Mr. Speaker, thank you for your patience. I will entertain questions from other members. Let this debate continue and on Tuesday night when we come into the House for the vote, hopefully the people on the other side of the aisle will do the right thing and support us in support of this motion.

Supply April 23rd, 1998

Mr. Speaker, at the outset I want to thank the member for Macleod for introducing the motion. I want to tell all members of the House that we will definitely be supporting the motion because I think this debate on the floor of the House of Commons is overdue.

One thing I am amazed at, and other members have touched on it, is the Prime Minister suggesting that this is going to be a confidence vote. That is absolutely ridiculous. Obviously we all know what happens in a confidence vote if the government should lose, and I think the government would certainly be in a position to lose this one because it does not even have the support of its back benches. What is the Prime Minister doing? He is using the big stick to crack the backbenchers into line, forcing them to vote against the motion, even though in their own hearts most of them would certainly support it. Some of them have been brave enough to say that publicly.

Just imagine if the government did lose the vote and it decided to take it to the people in an election campaign.
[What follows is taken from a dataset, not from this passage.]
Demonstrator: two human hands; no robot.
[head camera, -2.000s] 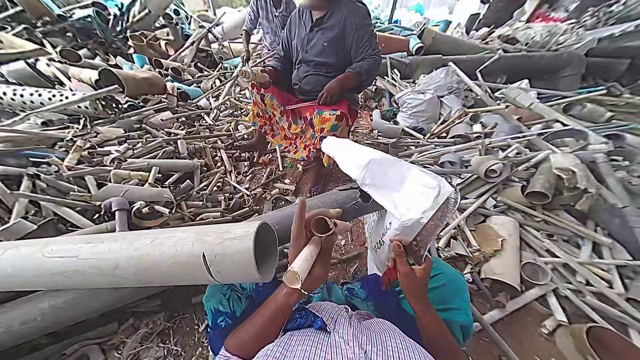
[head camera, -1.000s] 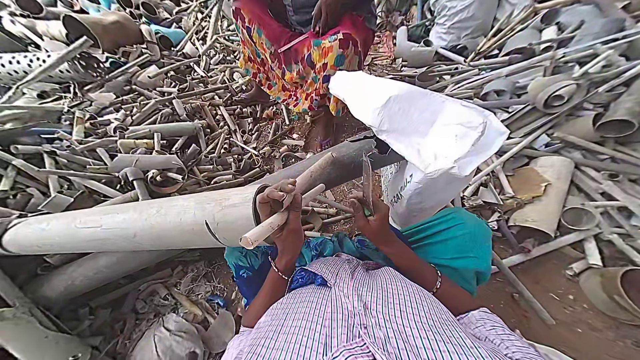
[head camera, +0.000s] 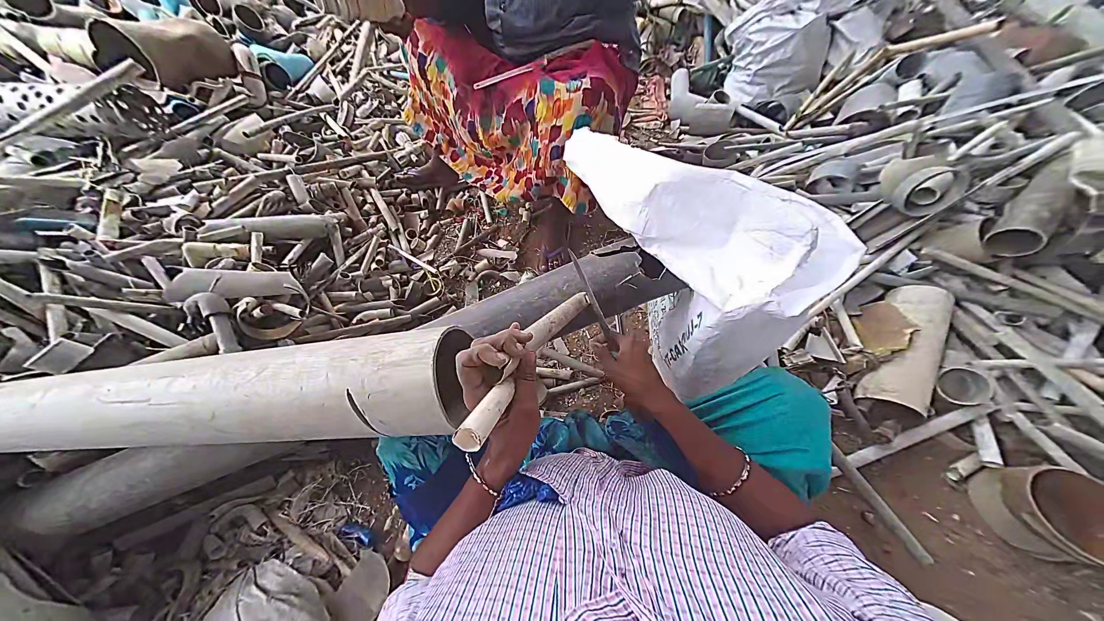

Mr. Speaker, I am thinking of some of the campaign slogans of the past, but you are probably old enough to remember this one. Do you remember in 1972 when Prime Minister Trudeau campaigned on the theme that the land is strong? You are nodding in agreement. You remember that.

I do not know what the campaign slogan would be this time, but I imagine the basis of the campaign would be: “We are running on this. We want a mandate from the Canadian people to deny innocent victims of hepatitis C compensation”.

Mr. Speaker, given your political past, do you believe that would be a tenable campaign position?

Mr. Speaker, you are absolutely right. I see you nodding in agreement.